● What you should do
Your output should be the lines from the one containing "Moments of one" through the last line below, both ends included, exactly as written and free of pictures.

══════════════════════════════

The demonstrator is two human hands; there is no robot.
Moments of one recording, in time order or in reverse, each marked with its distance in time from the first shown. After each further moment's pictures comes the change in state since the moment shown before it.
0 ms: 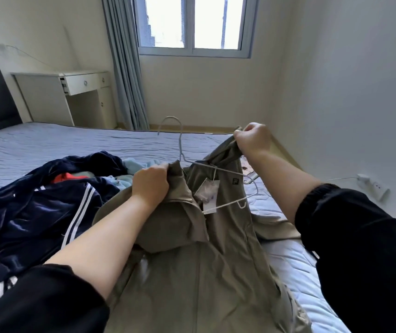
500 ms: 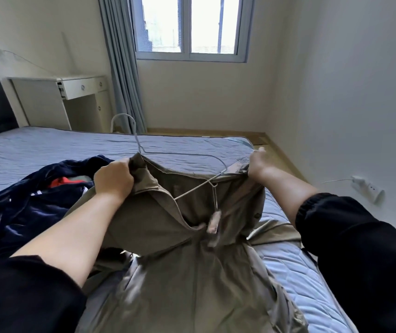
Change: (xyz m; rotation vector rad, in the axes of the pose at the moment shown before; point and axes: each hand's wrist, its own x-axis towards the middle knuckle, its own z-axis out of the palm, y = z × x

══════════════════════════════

● Solution
Moments of one recording, in time order or in reverse, each marked with its distance in time from the first shown. After each further moment's pictures comes the change in state since the moment shown before it.
0 ms: 
500 ms: 
Change: (xyz m; rotation vector rad, in the axes of the pose at the moment shown before; point and axes: each hand's wrist, its own x-axis towards the middle knuckle, its own z-axis out of the palm, y = z × x

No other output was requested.